• Task objective:
Respond with nothing but the number of lines in this data that include the word "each".

Segment Start: The input

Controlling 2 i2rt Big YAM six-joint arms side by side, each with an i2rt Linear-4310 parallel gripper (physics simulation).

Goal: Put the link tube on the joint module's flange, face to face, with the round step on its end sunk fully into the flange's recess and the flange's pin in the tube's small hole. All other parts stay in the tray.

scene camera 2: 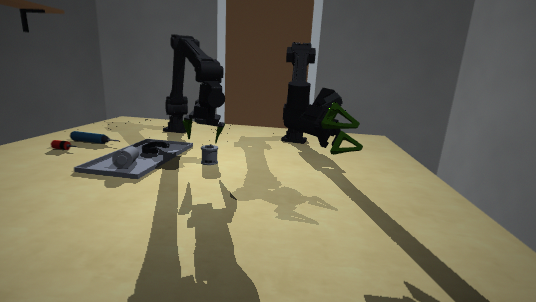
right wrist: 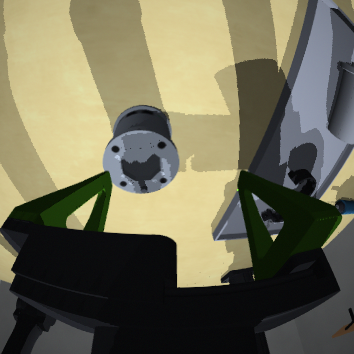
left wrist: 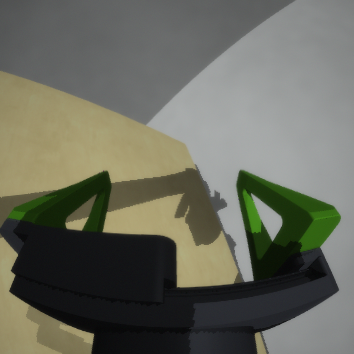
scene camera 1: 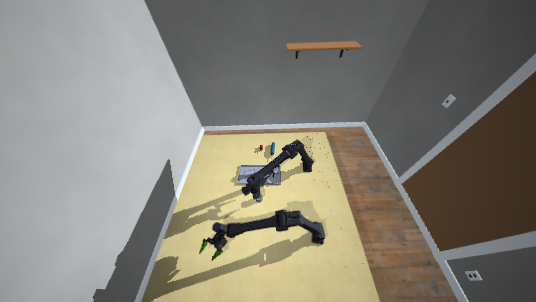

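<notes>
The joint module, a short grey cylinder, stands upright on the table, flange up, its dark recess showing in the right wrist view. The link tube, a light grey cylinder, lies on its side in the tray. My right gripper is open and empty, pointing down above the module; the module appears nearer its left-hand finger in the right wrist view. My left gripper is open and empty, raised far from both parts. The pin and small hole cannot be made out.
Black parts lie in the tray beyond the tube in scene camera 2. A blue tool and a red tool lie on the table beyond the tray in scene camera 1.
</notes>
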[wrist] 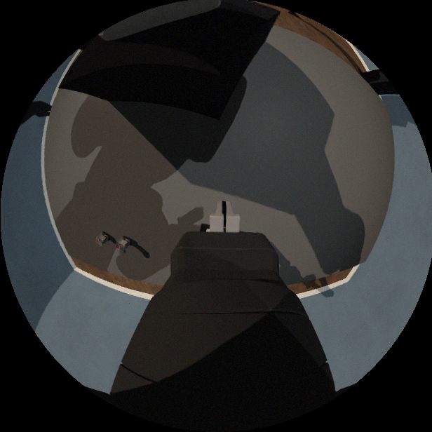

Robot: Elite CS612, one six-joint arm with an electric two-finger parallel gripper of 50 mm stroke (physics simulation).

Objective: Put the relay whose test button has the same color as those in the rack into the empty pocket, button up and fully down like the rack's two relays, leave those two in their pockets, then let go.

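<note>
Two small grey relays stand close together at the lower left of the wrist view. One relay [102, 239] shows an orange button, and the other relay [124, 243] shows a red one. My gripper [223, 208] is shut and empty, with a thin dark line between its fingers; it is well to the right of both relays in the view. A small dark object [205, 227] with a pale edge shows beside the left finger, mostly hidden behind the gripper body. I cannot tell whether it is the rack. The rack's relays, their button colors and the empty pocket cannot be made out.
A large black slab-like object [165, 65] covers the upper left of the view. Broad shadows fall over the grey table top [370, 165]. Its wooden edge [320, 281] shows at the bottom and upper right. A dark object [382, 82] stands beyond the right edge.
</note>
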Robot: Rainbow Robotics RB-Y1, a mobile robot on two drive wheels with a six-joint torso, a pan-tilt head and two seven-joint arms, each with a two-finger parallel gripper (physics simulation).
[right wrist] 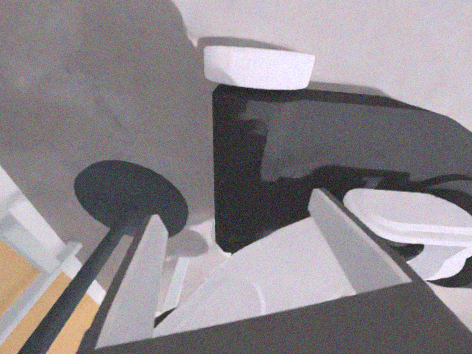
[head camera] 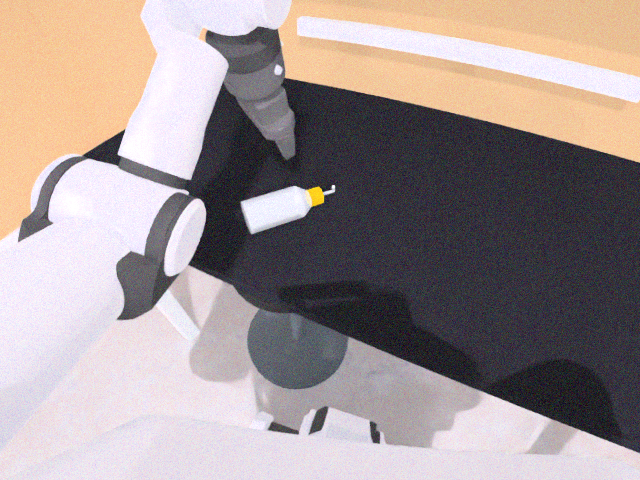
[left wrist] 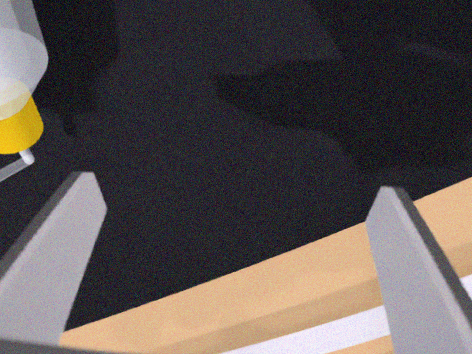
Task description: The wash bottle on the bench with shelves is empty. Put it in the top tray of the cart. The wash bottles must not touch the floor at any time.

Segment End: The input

• The answer:
2